What needs to be done
Retype only the lines at the head of the records, first through the one with "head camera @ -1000", exactly as written.

Segment Start: Task input

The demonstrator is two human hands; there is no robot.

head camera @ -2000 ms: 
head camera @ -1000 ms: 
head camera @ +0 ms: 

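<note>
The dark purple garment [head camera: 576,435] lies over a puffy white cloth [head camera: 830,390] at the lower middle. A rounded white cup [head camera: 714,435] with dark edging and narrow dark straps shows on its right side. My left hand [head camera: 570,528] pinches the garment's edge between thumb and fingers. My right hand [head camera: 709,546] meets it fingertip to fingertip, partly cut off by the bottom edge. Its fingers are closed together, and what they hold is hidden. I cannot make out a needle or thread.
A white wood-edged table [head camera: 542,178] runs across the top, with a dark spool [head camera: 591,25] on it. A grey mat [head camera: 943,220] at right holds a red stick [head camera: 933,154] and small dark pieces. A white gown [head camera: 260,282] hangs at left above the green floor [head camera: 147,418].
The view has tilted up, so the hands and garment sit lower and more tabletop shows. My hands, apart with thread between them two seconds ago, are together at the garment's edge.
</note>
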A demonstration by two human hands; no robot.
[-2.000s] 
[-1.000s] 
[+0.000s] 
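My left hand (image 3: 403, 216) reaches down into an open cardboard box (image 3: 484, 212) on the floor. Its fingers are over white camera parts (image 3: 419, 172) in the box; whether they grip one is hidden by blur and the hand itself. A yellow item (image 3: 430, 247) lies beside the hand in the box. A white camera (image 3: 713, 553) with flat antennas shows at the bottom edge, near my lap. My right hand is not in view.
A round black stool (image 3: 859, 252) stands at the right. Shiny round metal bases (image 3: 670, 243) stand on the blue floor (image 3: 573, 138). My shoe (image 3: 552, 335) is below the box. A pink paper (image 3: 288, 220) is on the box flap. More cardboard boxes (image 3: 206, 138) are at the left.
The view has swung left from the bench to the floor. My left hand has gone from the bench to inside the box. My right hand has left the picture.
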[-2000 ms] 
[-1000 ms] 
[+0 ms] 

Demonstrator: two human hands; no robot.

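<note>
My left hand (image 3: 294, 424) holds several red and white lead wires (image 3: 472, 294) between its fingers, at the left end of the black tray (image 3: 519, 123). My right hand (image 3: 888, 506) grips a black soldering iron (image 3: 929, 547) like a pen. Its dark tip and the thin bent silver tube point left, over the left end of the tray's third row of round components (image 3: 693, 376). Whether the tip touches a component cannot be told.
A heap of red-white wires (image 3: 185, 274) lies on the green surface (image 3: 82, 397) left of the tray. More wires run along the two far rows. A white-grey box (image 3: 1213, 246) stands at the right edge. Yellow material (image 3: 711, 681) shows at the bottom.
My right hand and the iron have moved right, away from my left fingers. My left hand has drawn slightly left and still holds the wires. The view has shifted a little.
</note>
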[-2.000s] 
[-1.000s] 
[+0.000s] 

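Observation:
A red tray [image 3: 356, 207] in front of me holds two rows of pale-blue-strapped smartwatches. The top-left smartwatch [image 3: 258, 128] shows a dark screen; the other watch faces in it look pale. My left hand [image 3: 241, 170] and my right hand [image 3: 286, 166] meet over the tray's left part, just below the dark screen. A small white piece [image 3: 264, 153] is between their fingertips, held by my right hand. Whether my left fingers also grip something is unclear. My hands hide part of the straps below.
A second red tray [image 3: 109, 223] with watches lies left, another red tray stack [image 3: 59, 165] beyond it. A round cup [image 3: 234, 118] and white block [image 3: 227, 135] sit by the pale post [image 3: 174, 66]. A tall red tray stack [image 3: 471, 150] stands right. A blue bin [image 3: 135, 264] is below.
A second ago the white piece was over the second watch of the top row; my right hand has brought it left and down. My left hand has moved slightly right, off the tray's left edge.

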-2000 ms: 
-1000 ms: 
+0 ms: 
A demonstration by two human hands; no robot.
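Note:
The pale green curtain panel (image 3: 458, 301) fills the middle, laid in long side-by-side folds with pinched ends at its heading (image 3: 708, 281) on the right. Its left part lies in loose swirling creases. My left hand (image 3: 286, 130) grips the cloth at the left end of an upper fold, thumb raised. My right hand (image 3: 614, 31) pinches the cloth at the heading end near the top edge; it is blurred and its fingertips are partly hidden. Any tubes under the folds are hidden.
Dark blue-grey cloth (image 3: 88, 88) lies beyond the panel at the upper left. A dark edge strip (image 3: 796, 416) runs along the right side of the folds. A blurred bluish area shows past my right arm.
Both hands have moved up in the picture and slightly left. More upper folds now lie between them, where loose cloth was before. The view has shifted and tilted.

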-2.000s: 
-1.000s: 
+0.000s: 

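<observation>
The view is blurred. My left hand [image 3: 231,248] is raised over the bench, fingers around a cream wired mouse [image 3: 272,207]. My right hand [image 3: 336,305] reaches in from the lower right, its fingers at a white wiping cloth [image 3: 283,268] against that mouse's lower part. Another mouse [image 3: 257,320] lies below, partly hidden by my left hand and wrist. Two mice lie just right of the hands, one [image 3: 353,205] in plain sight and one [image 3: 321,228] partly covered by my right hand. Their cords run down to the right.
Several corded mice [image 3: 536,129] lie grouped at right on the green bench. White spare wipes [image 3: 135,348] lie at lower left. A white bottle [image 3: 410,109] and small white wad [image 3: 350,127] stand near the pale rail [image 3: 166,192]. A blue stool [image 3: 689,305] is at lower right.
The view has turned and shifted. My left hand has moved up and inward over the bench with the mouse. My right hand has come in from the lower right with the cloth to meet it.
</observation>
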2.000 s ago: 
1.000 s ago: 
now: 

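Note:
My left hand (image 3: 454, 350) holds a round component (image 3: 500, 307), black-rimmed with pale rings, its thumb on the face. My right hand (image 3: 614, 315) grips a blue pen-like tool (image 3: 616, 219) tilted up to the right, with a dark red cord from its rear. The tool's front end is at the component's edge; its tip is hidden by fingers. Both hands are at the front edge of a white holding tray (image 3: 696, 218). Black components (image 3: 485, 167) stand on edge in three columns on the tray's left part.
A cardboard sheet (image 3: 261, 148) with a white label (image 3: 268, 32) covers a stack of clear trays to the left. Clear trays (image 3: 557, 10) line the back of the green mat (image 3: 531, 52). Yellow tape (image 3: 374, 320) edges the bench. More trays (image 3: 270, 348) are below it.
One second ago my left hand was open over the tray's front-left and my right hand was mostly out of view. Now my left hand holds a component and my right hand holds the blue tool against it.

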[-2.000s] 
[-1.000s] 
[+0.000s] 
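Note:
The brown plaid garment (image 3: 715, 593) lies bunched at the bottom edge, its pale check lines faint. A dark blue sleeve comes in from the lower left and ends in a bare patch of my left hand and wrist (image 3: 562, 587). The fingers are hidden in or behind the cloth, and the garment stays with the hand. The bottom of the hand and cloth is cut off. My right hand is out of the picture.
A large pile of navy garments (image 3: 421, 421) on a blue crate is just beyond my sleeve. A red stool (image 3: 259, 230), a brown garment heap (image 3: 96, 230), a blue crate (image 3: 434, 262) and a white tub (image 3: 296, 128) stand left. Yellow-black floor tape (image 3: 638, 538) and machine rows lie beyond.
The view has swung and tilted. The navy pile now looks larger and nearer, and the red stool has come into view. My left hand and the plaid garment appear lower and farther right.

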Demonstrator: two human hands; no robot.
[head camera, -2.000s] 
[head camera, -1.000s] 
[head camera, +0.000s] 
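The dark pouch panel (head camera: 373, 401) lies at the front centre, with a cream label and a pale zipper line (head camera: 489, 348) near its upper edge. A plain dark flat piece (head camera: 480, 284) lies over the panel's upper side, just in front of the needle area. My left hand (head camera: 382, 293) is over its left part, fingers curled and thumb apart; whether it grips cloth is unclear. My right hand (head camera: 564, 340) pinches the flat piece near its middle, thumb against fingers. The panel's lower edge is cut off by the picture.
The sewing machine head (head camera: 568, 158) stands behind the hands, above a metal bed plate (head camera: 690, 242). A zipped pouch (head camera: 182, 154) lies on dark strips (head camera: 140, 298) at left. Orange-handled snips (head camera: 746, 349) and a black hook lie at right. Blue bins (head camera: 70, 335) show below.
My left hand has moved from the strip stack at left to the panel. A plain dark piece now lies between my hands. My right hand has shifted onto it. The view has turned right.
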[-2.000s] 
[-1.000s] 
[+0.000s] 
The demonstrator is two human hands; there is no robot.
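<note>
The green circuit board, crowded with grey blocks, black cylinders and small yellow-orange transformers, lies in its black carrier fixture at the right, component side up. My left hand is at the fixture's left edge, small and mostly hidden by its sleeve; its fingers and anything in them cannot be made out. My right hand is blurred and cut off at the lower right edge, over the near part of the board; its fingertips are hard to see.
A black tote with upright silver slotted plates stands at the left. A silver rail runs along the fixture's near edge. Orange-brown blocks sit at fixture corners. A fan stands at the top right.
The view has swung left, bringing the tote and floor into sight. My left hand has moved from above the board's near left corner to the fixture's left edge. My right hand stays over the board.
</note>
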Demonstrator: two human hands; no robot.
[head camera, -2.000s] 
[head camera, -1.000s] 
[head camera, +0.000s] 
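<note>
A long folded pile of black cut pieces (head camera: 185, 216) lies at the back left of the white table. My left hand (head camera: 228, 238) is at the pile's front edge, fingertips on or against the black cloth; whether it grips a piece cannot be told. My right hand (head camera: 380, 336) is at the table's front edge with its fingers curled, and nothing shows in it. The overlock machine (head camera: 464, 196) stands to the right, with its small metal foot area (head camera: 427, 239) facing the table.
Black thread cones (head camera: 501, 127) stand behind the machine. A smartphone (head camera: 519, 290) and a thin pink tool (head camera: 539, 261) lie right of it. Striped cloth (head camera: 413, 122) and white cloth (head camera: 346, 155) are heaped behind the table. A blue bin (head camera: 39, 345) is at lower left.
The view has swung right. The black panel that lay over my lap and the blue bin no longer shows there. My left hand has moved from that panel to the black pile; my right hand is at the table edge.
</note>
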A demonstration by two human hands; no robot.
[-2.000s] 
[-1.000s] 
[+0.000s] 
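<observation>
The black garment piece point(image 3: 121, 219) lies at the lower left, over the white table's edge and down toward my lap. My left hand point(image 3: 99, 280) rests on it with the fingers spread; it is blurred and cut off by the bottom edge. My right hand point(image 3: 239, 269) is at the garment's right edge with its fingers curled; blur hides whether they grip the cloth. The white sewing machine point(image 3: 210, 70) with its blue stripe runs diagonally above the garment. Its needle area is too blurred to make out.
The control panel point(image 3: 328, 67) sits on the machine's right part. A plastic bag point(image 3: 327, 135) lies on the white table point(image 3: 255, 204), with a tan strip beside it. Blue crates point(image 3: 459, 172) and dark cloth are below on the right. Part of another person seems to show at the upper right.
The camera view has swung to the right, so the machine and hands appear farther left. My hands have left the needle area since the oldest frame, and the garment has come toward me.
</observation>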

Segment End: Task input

Solution for this exercise
The demonstrator is two human hands; there is no robot.

head camera @ -2000 ms: 
head camera @ -1000 ms: 

Fully answered, the exercise is complete.